Latency during batch read

query

#1

We’re doing batch read on 3 node cluster. Normally, we process 22k/sec, and 95 percentile for this is 8ms. While processing around 70k/sec batch reads, latency reached to 40ms. CPU utilisation of all nodes were 5%-6%. Size of batch reads are two or three keys. We are also writing on some keys parallelly (max 1k/sec)

Could anyone explain, why latency reached significantly.

  1. is it related to new connections.

What i’m missing here.


#2

Whats the server version? Client type/version? Policy definitions? Any latency showing up in the histograms? Any warnings in the aerospike logs?


#3

Aerospike Server Version : Aerospike Community Edition build 3.15.0.1

Client : Node and version 3.0.2

Policy : Default Read and Write Policy

Warning During Latency: Sep 03 2018 04:23:57 GMT: WARNING (hlc): (hlc.c:564) HLC jumped by 76515 milliseconds with message from bb9740882239106. Current physical clock:1535948637708 Current HLC:1535948713973 Incoming HLC:1535948714223 Tolerable skew:1000 ms
Sep 03 2018 04:23:57 GMT: WARNING (hlc): (hlc.c:564) HLC jumped by 76514 milliseconds with message from bb9740882239106. Current physical clock:1535948637958 Current HLC:1535948714223 Incoming HLC:1535948714472 Tolerable skew:1000 ms
Sep 03 2018 04:23:58 GMT: WARNING (hlc): (hlc.c:564) HLC jumped by 76515 milliseconds with message from bb9740882239106. Current physical clock:1535948638208 Current HLC:1535948714472 Incoming HLC:1535948714723 Tolerable skew:1000 ms
Sep 03 2018 04:23:58 GMT: WARNING (hlc): (hlc.c:564) HLC jumped by 76515 milliseconds with message from bb9740882239106. Current physical clock:1535948638458 Current HLC:1535948714723 Incoming HLC:1535948714973 Tolerable skew:1000 ms
Sep 03 2018 04:23:58 GMT: WARNING (hlc): (hlc.c:564) HLC jumped by 76514 milliseconds with message from bb9740882239106. Current physical clock:1535948638709 Current HLC:1535948714973 Incoming HLC:1535948715223 Tolerable skew:1000 ms
Sep 03 2018 04:23:58 GMT: WARNING (hlc): (hlc.c:564) HLC jumped by 76515 milliseconds with message from bb9740882239106. Current physical clock:1535948638959 Current HLC:1535948715223 Incoming HLC:1535948715474 Tolerable skew:1000 ms

But above warning is logged down all the time even with low latency. The main problem we are facing only during increase in requests.


#4

Those warnings are benign and can be muted and should be unrelated to the issue you are bringing up.
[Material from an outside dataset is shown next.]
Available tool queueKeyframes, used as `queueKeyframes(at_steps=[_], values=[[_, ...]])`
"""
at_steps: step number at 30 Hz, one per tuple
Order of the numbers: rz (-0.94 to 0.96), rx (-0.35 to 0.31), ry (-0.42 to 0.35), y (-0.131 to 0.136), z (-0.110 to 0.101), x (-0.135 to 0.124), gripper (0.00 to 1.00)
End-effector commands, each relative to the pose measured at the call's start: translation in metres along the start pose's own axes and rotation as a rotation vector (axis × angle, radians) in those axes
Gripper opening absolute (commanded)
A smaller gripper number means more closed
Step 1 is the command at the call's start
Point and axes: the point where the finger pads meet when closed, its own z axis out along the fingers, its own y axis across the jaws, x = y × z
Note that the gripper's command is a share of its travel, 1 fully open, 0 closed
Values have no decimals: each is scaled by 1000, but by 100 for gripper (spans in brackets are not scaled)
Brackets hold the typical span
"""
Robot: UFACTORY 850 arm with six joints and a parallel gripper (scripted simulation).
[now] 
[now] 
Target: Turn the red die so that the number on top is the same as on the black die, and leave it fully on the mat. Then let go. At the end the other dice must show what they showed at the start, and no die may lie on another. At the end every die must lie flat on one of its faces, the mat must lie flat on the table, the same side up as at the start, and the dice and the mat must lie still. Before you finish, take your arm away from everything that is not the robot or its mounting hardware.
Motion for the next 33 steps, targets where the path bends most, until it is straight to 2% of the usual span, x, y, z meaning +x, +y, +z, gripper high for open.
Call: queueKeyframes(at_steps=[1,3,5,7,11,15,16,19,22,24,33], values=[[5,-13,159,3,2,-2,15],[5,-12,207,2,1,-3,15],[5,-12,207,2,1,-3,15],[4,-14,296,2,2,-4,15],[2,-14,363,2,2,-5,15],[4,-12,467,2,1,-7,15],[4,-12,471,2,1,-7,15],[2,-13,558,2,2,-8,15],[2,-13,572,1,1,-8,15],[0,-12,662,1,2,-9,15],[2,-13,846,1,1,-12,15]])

asinfo -v "log-set:id=0;hlc=critical"

Regarding your latency issue, it seems the system is not able to handle the load… the bottle neck wouldn’t then be on CPU. This would require looking further into the details and potentially enabling batch benchmark (look at the details on the latency monitoring page).